Geschichten vom Herrn Mandryka. Arabella an der Semperoper

Eine recht seltsame Veranstaltung war da am Montagabend im Rahmen der Dresdner „Richard-Strauss-Tage“ 2014 zu erleben. Ein ausverkauftes Haus, die Kohorten der internationalen Luxus-Rentner im Parkett und im Rang, ein (wie nicht anders zu erwarten) begeistertes Publikum, das kritiklos alle Mitwirkenden feiert, der  bekannte Dresdner Stardirigent am Pult, eine Regie, die den Zuschauer nicht im geringsten fordert, zwei ‚Weltstars‘ der Opernszene als Protagonisten. Und – man mag es kaum glauben –in den ersten beiden Aufzügen pure Langeweile. Die Musik plätschert halt so dahin – uninspiriert und desinteressiert. Wollte uns der berühmte Maestro hören lassen, dass der späte Strauss in der Arabella wohl doch nur der Epigone seiner selbst sei? Erst im dritten Aufzug da dreht die Musik auf. Da erklingt endlich die glitzernde oder, wenn man so will, die kitschige Strauss-Musik, die so fasziniert und einlullt. Da wird dann endlich „lyrische Komödie“ gesungen und gespielt.
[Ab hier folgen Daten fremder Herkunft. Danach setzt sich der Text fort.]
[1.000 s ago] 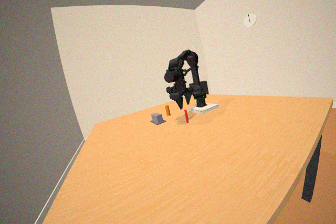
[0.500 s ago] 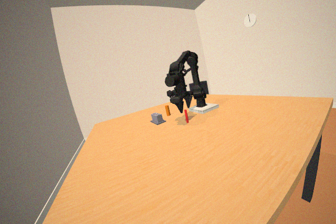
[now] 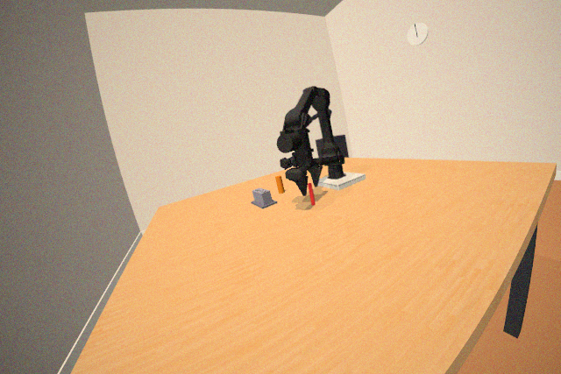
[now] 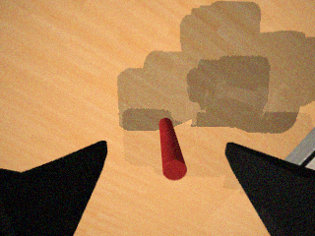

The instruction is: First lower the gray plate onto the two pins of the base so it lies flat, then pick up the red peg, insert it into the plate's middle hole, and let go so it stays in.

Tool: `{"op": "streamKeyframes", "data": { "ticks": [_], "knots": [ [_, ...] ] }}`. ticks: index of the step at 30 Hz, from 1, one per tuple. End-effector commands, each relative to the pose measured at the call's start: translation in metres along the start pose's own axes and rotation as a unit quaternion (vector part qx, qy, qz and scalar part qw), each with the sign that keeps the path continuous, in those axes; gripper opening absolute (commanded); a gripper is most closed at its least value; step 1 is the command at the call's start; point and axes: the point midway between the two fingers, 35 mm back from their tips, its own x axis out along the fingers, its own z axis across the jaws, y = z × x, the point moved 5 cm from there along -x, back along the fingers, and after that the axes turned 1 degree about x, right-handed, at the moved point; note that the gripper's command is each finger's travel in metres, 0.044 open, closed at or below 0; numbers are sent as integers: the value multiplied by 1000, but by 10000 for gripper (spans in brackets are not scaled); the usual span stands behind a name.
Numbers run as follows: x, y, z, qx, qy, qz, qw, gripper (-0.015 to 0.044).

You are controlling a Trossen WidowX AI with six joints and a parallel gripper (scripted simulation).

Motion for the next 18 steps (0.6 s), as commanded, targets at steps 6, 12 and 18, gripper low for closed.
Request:
{"op": "streamKeyframes", "data": {
  "ticks": [6, 12, 18],
  "knots": [
    [12, 0, -2, -3, 5, 1, 1000, 414],
    [12, 0, -2, -3, 5, 1, 1000, 256],
    [12, 0, -2, -3, 5, 1, 1000, 99]
  ]
}}
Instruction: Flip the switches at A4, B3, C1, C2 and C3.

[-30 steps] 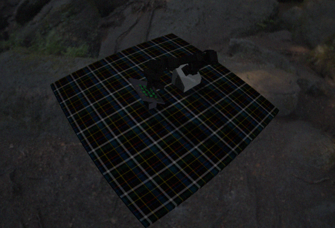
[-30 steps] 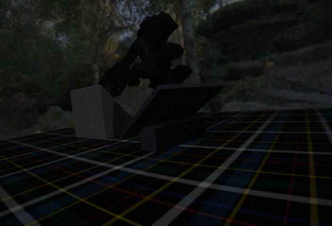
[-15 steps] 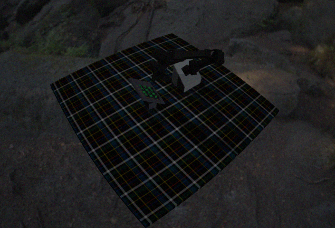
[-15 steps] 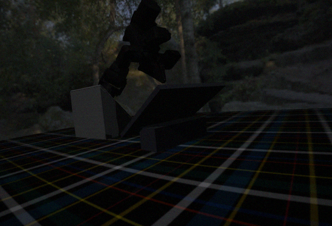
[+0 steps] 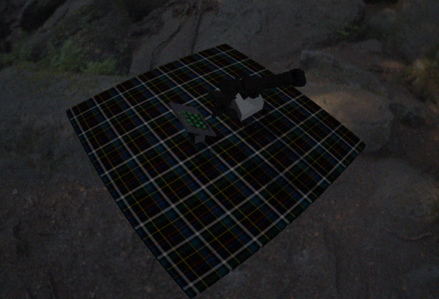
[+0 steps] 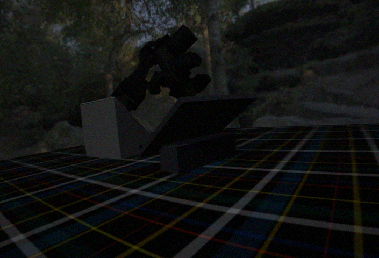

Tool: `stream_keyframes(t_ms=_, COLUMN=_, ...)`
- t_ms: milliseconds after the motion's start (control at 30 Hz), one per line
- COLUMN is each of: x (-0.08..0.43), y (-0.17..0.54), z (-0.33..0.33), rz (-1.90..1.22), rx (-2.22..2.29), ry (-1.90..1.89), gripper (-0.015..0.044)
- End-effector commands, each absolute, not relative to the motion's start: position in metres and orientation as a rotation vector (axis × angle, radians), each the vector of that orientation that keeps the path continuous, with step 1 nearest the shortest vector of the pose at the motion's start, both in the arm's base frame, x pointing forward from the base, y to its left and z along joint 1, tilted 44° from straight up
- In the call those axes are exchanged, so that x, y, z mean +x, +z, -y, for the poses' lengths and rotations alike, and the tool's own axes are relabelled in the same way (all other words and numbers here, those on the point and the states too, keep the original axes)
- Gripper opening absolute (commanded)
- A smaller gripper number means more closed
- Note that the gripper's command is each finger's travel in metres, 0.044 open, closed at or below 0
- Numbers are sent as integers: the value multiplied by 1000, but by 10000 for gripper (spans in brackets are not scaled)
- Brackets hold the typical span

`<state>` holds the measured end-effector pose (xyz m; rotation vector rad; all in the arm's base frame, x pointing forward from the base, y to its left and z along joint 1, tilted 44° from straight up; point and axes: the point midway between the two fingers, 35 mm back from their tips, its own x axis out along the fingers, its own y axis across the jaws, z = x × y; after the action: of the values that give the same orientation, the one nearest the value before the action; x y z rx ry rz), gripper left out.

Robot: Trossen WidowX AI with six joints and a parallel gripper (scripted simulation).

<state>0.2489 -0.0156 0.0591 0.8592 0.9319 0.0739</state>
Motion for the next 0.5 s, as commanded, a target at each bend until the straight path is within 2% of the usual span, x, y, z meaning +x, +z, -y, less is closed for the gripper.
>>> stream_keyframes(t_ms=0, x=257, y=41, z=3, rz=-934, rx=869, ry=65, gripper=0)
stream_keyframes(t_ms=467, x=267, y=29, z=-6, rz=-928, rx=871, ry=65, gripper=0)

Pure Langeweile in den ersten beiden Akten  – mit Ausnahme der Szenen, in denen Mandryka (in der Person des Thomas Hampson ) auftritt. Ein Sänger und Darsteller, der mit seiner Bühnenpräsens und seiner machtvollen Stimme alle anderen Mitwirkenden geradezu an die Wand singt und spielt und dabei auch die so berühmte Sopranistin recht blass aussehen lässt. Natürlich bezaubert Anja Harteros noch immer mit ihrer so wunderschönen Stimme, ist  sie noch immer eine Strauss-Sängerin par excellence. Doch wenn das Regieteam  sie zur sentimentalen Zicke macht, die von Kindheit an auf den bärenstarken Mann, auf den „Richtigen“ wartet, sie  noch dazu in eine so ärmlich wie uncharmant  wirkende hellblaue Abendrobe steckt, dann hat sie es gegen einen so übermächtig wirkenden Hampson zusätzlich schwer. Von der Regie darf sie keine Hilfe erhoffen. Die lässt der Einfachheit halber meist von der Rampe singen  und begnügt sich mit Mätzchen. Nur zwei  Beispiele: damit wir auch alle im Publikum mitkriegen, wie Arabellas Traummann beschaffen ist, dürfen wir einen Blick ins Kinderzimmer werfen: dort spielt Arabella als Kind nicht etwa mit einem Teddybär, sondern hockt vor einem riesigen  Bären. Nicht genug damit. Damit  auch die gänzlich Unbedarften im Publikum merken, dass Mandryka  der Arabella den Himmel auf Erden bereiten will, tritt zur ersten Begegnung des Paares ein Double auf, fährt mit dem Fahrstuhl auf halbe Höhe, mimt dort ein Liebespaar oder, wenn man so will, ein heiliges Paar in himmlischen Höhen. Ja, wir wissen noch aus den Wiener Operetten: die Liebe ist eine Himmelsmacht.  War das nun Ironie oder Parodie? Ich fürchte, es war ernst gemeint.

Was soll man da noch mehr sagen? Dass die als Jüngling verkleidete Zdenka so hübsch androgyn ist und auch noch brillant zu singen weiß, dass das Leutnant Matteo auch nach der kurzen Liebesnacht mit der Zdenka nicht weiß, ob er hetero oder vielleicht doch schwul ist und deswegen schmollend in der Ecke stehen muss, dass der spielsüchtige Papa  nebst Gräfin und Kartenaufschlägerin für diesen Abend freien Ausgang aus dem Sängeraltenheim bekommen haben, dass der Besetzungszettel den Librettisten Hofmannsthal unterschlägt, dass es Programme schon eine halbe Stunde vor Vorstellungsbeginn nicht mehr gib? Oder soll man noch hinzufügen, dass zwei Weltstars zwar einen lukullischen Abend bereiten können. Aber Musiktheater ist das nicht. „Allein was tut’s“.  Ich hab‘ Euch singen gehört. Und es war grandios. Vergessen wir den Rest.

Wir sahen die Vorstellung am 10. November, die zweite Aufführung seit der Premiere am 7. November 2014.